Using JupyterHub and Data Analysis
This document has been machine translated.
This page explains how to access JupyterHub (data analysis environment using Python) in the installed Edge environment and visualize data acquired from the database in the environment using graphs and maps.
Preparation
The following must be done in advance. The following must be done in advance (described separately)
- Install Edge and create a JupyterHub user
Try to use JupyterHub
1. Login to JupyterHub
https://<xData Edge IP address>/jupyter
Access the above in a browser (latest version of Chrome) and login with the Username and Password of the user you have created. 2.
2. Create Notebook file
First, create a Notebook file as a workspace for data analysis. Click the button below from the Launcher to create a new Notebook file.
The file name is Untitled.ipynb
, change it to hello.ipynb
.
3. First Python program execution
Have hello.ipynb
open.
You should see an empty cell (a box for entering code) on the screen.
Type the following into this cell.
print('Hello, Jupyter!')
Once entered, click the Run button at the top of the screen. You will see ``Hello, Jupyter!
Now you can run your Python program on the Notebook.
Perform data analysis with JupyterHub (space)
Next, create a Notebook that uses the Web API to retrieve risk map data and display it on a map.
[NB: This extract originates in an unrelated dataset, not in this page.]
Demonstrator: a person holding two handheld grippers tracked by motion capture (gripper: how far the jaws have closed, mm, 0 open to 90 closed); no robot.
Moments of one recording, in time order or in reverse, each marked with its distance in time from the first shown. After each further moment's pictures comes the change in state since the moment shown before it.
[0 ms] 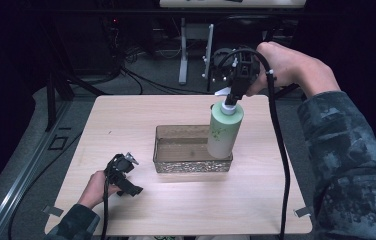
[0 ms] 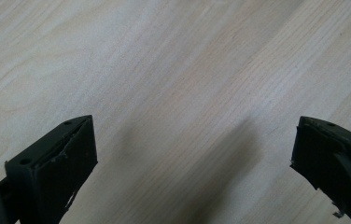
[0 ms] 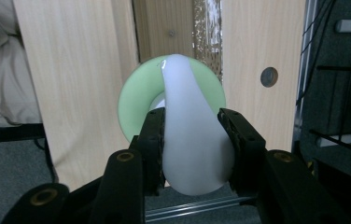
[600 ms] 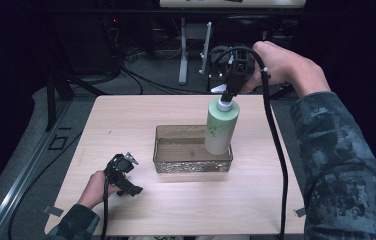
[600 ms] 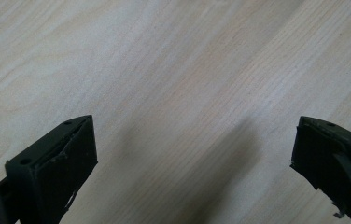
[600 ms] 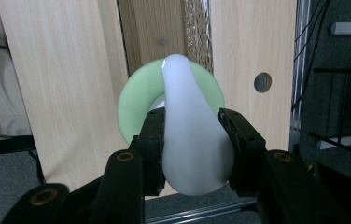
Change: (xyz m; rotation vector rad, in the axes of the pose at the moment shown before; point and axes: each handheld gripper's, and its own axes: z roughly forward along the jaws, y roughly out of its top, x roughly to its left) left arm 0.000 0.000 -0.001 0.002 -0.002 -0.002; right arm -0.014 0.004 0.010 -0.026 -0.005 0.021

The sample Notebook in this section is located in /opt/xdata-edge/sample/riskmap_api_sample.ipynb
on the Edge Jupyter container. You can copy this file to your Jupyter workspace and run it.
1. Create a new Notebook file for analysis
Create a new Notebook file.
The file name is arbitrary, but in this example, we use map.ipynb
.
Open map.ipynb
and proceed to the next step.
2. Retrieve data from the risk map table
In the first cell, enter the following code.
Change api_endpoint
, api_key
, and api_secret
to suit your environment.
from dashboard_modules import EvwhDataSet
dataset = EvwhDataSet(
api_endpoint = 'http://webapi-endpoint/api/v1/evwhapi/jsonrpc',
api_key = '[API Key]',
api_secret = '[API Secret]',
)
options = {
'tables': ['riskmap_sample_tbl'], # Specify acquisition theme
'boundary': (139.0, 35.0, 140.0, 36.0), # Specify latitude and longitude (min, max) of acquisition range
'start_datetime': "2022-01-01 00:00:00", # Specify time of acquisition
'target_theme_mesh_degree': 4, # Specify mesh granularity level in the range 1-4
'timezone': "Asia/Tokyo", # Specify the time zone of the time of the acquired data
}
dataset.load(options)
Executing this will retrieve data from the database risk map table and event table using the risk map extension API. After the busy state ([*] is displayed on the left side of the cell) is over, the retrieval is complete and we can proceed.
3. Check the acquired data
Press the Add Cell button, add a new cell, and execute the following code.
dataset.get_event_dataframe('riskmap_sample_tbl')
You can see the contents of the obtained risk map data (in Pandas' Dataframe format).
4. Display on a map
Finally, we display the data distribution over space by displaying it on a map. Add a cell, enter the following code, and run it.
from dashboard_modules import DatetimeRangeSlider, MapView
mapview = MapView(dataset)
mapview.map.center = (35.69, 139.69)
mapview.display()
When executed, the map is displayed. The data distribution is not displayed at first, but can be displayed by turning on the checkbox to the right of the map. The map will be displayed in darker colors for areas with high data values and lighter colors for areas with low data values.